Censée marquer un tournant dans les relations commerciales sino-américaines, l’annonce de la commande de 200 avions Boeing par la Chine n’a pas eu l’effet escompté. Alors que le président américain Donald Trump s’en réjouissait lors de sa visite officielle à Pékin, la réaction des marchés s’est révélée tout autre. L’action Boeing a rapidement reculé à la Bourse de New York, témoignant d’une déception parmi les investisseurs et d’un accueil mitigé auprès des analystes.

Au cœur des critiques : le caractère peu concret de l’accord, dévoilé en grande pompe mais sans détails précis. Selon plusieurs spécialistes du secteur aéronautique, la commande présentée par Donald Trump ne constituerait pas une nouvelle acquisition majeure, mais reprendrait en réalité des engagements déjà pris précédemment. Certains estiment même que ce chiffre de 200 commandes regrouperait des accords anciens, évoquant plus une consolidation d’intentions qu’une véritable percée commerciale. Une opacité du détail qui n’a pas échappé à Wall Street.

Les marchés, toujours attentifs à la fiabilité des annonces, ont rapidement sanctionné ce qu’ils perçoivent comme un effet d’affichage. A l’ouverture de la séance suivant l’annonce, l’action Boeing enregistrait une baisse sensible, le scepticisme l’emportant chez les investisseurs. Plusieurs analystes restent prudents : « On parle d’intentions d’achat plus que de contrats fermes », analyse un expert chez l’un des grands cabinets de conseils financiers américains. « Même si la Chine poursuit ses efforts de modernisation de sa flotte aérienne, rien ne garantit que toutes ces commandes seront effectivement honorées, ni sous quel calendrier. »

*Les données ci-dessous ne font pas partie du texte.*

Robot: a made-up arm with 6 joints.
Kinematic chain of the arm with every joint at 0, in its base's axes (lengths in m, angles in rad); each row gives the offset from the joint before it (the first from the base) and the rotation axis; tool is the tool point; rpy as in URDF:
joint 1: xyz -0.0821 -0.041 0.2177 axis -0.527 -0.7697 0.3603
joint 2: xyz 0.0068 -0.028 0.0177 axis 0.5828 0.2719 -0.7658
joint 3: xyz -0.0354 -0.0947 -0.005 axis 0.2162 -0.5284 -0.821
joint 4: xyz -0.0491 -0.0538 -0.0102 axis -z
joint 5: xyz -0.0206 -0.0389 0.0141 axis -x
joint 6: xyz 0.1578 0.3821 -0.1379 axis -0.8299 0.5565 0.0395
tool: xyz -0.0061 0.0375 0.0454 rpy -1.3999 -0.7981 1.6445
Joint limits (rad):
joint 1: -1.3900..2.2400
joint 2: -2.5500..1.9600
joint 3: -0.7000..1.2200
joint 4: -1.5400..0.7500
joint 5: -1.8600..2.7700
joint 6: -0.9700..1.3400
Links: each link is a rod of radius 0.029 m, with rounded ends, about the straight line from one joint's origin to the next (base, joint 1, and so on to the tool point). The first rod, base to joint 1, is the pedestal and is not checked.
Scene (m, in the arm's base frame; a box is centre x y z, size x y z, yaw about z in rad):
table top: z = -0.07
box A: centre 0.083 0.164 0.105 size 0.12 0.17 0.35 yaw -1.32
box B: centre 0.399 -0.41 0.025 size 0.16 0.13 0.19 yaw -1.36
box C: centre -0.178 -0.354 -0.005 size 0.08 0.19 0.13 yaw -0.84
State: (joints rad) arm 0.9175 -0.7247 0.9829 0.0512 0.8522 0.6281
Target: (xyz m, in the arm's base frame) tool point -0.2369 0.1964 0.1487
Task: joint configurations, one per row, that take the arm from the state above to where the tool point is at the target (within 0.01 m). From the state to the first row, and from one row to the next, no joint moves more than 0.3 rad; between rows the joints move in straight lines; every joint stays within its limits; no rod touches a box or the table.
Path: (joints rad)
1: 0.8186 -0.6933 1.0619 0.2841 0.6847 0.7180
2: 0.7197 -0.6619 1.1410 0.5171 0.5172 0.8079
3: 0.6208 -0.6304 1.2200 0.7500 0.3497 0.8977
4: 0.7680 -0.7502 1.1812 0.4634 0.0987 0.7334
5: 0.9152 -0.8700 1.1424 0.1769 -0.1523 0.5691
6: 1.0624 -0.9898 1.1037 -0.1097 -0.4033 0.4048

Cette réserve ne semble pourtant pas peser sur les considérations politiques. Pour la Maison Blanche, la communication autour de cet accord vise à saluer la capacité de négociation de l’administration américaine et à afficher une victoire symbolique dans la guerre commerciale avec la Chine. Les autorités chinoises, quant à elles, préfèrent rester discrètes sur la ventilation exacte des appareils qui seraient concernés, tout en cherchant à ménager à la fois Boeing et son concurrent européen, Airbus, dans la perspective de futurs contrats.

Sur le fond, cette annonce relance toutefois le débat sur la compétition internationale dans l’aéronautique civile. Boeing, leader du secteur, voit dans l’ouverture du ciel chinois un relais de croissance stratégique, d’autant que la demande de mobilité continue d’augmenter dans la région Asie-Pacifique. Mais la prudence reste de mise, d’autant que la Chine développe également son propre secteur aéronautique, avec des concurrents locaux comme COMAC cherchant à s’imposer sur le segment des moyens-courriers.

En définitive, cet épisode illustre le fossé persistant entre les annonces politiques et l’appréciation des marchés financiers, qui attendent des signaux tangibles avant de repositionner leur confiance. Si l’annonce d’un méga-contrat en Chine confirmait la reprise des commandes à l’international pour Boeing, l’absence d’engagements fermes et la prudence des deux parties invitent à modérer l’enthousiasme. L’avenir dira si le géant américain saura convertir ce coup de projecteur médiatique en commandes effectives, alors que la concurrence internationale s’intensifie et que la volatilité demeure élevée dans le secteur aéronautique.